At the time I was young and working in a job I really liked. I was also happily partying hard after breaking up from a bad relationship (my first, which is mentioned in my novella). Except for my illness, I was loving life. My body was crashing physically due to my illness but I needed to work to pay bills so I used uppers to keep my body going. On my last visit to my specialist I told him all this. His response was that I needed to take my health seriously and to make it my first priority. He didn’t want to hospitalise me as he felt hospitals were buildings full of sick and diseased people, so not an optimum place for someone with a compromised immune system. He knew I had access to family support and said I needed to move back in with my parents to convalesce and prepare my body for surgery.

Surgery wasn’t going to cure me as I knew there is no cure for Crohn’s disease. Surgery was a way to help control the illness but wasn’t always a guarantee that it would do so. I was sick of being sick and I wasn’t prepared to give up my lifestyle. I decided death was a preferred option as continuing my life in pain was what I feared most. I stopped going to see him and continued my life as before. 

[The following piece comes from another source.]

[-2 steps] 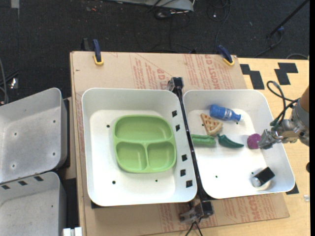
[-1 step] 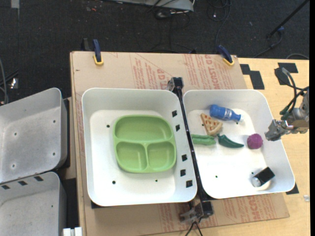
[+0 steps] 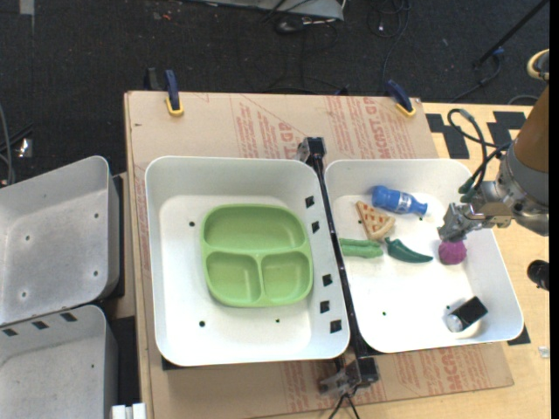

Eventually, even the uppers weren’t helping to keep me going. My illness became so bad that I had to stop work and decided to wait for death, hoping it would come quickly. Unbeknown to me my specialist decided to persevere with extending my life without my permission. Whilst I’m vomiting in a bucket placed next to my bed, for I had become too weak to make constant trips to the bathroom, my bed covers were suddenly ripped off from atop my body and, to my utter surprise, my mother stood at the end of my bed in a furious stance with her hands on her hips. 

“So, your majesty” this from my mother “your doctor called me and told me how sick you are but obviously you think you know better. Get out of bed now. You’re coming home with me”. My mind exploded into “my doctor did what? He did what! How dare he go against patient confidentiality! To say I was furious with him was an understatement. My father and uncle appeared, grabbing my belongings and proceeded to fill up the back of my uncle’s utility truck parked outside. I was bundled into another car with my mother and off we went. I was too weak to object but I felt some relief thinking of things I could do to my specialist for being such a traitor. 

At first, I wanted to get to him ASAP to kill him but I calmed down enough to make an appointment first so that I would be sure to have access to him. Finally, my appointment time came and I stormed into his office ready to blast his arse for such unprofessional behaviour. Before I could open my mouth he put his arms up as a gesture of surrender and proceeded to tell me, “99 percent of my patients aren’t as sick as they think they are. The other 1 percent are really ill and you’re in that 1 percent. You know me, I’m not one that’s that keen on people but I like you and I’m losing you. I don’t want to lose you and I need your help in that. I’m sorry but your situation isn’t just about you and your illness doesn’t only involve you.” We talked some more and I came to realise that pep talk was what I needed to get my priorities right. 

It was hard to adjust to isolation. I had to cut off from everyone and though I explained why many didn’t understand. My body was too weak to do anything other than mostly sleep. I could no longer socialise at all. Eventually, I lost contact with most of my friends as their life continued without me. I grieved for who I once was but my body wasn’t giving me a choice to live any other way. It took me a while to accept my new life and as bad as my illness was my specialist was right, l was lucky to have had support and somewhere to go. Most importantly I had people in my life that really cared for me and my life (or death) choices affected them too. I needed to understand and accept that.